To do | I'd like an exact copy of only the lines from the start of the listing below through the line that holds "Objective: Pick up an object". Please keep the pictures out.
────────────────────────────────────────
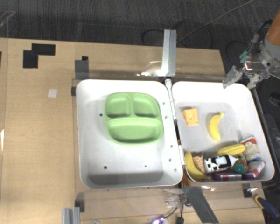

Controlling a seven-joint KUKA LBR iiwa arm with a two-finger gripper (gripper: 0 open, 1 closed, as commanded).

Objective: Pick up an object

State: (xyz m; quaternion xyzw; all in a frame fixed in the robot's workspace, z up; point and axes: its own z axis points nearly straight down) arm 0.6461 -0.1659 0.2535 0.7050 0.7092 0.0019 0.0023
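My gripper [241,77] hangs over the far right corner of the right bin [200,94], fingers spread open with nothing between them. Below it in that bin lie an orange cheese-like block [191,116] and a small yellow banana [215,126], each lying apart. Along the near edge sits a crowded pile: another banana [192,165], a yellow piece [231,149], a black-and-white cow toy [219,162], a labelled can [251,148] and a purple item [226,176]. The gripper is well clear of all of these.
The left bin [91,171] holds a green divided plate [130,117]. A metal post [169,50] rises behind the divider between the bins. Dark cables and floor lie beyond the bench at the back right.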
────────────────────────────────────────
Solution for this task |
Controlling a seven-joint KUKA LBR iiwa arm with a two-finger gripper (gripper: 0 open, 1 closed, as commanded).

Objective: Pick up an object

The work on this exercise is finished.